Linear maps on k^I, and homomorphic images of infinite direct product algebras

TL;DR

This paper investigates the structure of linear maps on infinite product spaces over an infinite field and shows that under certain size constraints, homomorphisms from infinite product algebras essentially factor through finitely many components, with specific implications for Lie algebras.

Contribution

It establishes conditions under which kernels of linear maps contain elements with finitely many nonzero components and demonstrates that homomorphisms from infinite product algebras factor through finitely many factors under size constraints.

Findings

Kernels of linear maps contain elements with finitely many nonzero components.

Homomorphisms from infinite product algebras factor through finitely many factors.

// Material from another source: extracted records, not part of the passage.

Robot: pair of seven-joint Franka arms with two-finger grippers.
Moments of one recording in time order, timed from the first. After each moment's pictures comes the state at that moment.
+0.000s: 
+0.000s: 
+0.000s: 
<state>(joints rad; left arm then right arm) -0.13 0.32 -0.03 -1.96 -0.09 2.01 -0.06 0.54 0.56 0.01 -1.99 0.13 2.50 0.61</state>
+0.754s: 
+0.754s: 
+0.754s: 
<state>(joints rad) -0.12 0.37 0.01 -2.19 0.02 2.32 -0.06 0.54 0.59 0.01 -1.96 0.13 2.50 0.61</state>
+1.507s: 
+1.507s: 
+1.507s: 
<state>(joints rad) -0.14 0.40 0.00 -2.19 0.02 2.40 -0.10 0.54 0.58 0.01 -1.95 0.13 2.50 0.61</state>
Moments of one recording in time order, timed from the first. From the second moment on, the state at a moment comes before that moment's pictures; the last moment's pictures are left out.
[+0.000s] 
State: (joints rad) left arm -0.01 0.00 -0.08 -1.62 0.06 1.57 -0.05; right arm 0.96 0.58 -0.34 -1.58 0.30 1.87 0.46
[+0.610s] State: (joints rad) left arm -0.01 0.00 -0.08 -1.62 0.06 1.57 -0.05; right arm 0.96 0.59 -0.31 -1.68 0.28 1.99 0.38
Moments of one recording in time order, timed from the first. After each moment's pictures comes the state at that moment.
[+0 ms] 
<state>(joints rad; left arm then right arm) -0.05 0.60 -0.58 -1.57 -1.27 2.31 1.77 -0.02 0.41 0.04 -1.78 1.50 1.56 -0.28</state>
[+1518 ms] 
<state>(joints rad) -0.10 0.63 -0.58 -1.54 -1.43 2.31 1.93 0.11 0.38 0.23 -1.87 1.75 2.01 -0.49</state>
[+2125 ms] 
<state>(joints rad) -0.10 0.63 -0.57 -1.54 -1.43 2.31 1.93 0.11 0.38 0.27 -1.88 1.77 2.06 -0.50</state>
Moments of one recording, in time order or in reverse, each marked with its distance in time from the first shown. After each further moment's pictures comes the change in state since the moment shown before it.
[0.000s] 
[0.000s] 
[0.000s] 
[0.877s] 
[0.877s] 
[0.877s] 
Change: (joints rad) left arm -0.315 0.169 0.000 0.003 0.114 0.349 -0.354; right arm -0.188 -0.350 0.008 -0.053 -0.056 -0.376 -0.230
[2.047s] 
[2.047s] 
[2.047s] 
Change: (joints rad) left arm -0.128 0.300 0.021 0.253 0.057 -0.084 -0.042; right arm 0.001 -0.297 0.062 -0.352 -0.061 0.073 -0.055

Results have specific implications for Lie algebras.

Abstract

Let k be an infinite field, I an infinite set, V a k-vector-space, and g:k^I\to V a k-linear map. It is shown that if dim_k(V) is not too large (under various hypotheses on card(k) and card(I), if it is finite, respectively countable, respectively < card(k)), then ker(g) must contain elements (u_i)_{i\in I} with all but finitely many components u_i nonzero. These results are used to prove that any homomorphism from a direct product \prod_I A_i of not-necessarily-associative algebras A_i onto an algebra B, where dim_k(B) is not too large (in the same senses) must factor through the projection of \prod_I A_i onto the product of finitely many of the A_i, modulo a map into the subalgebra \{b\in B | bB=Bb=\{0\}\}\subseteq B. Detailed consequences are noted in the case where the A_i are Lie algebras.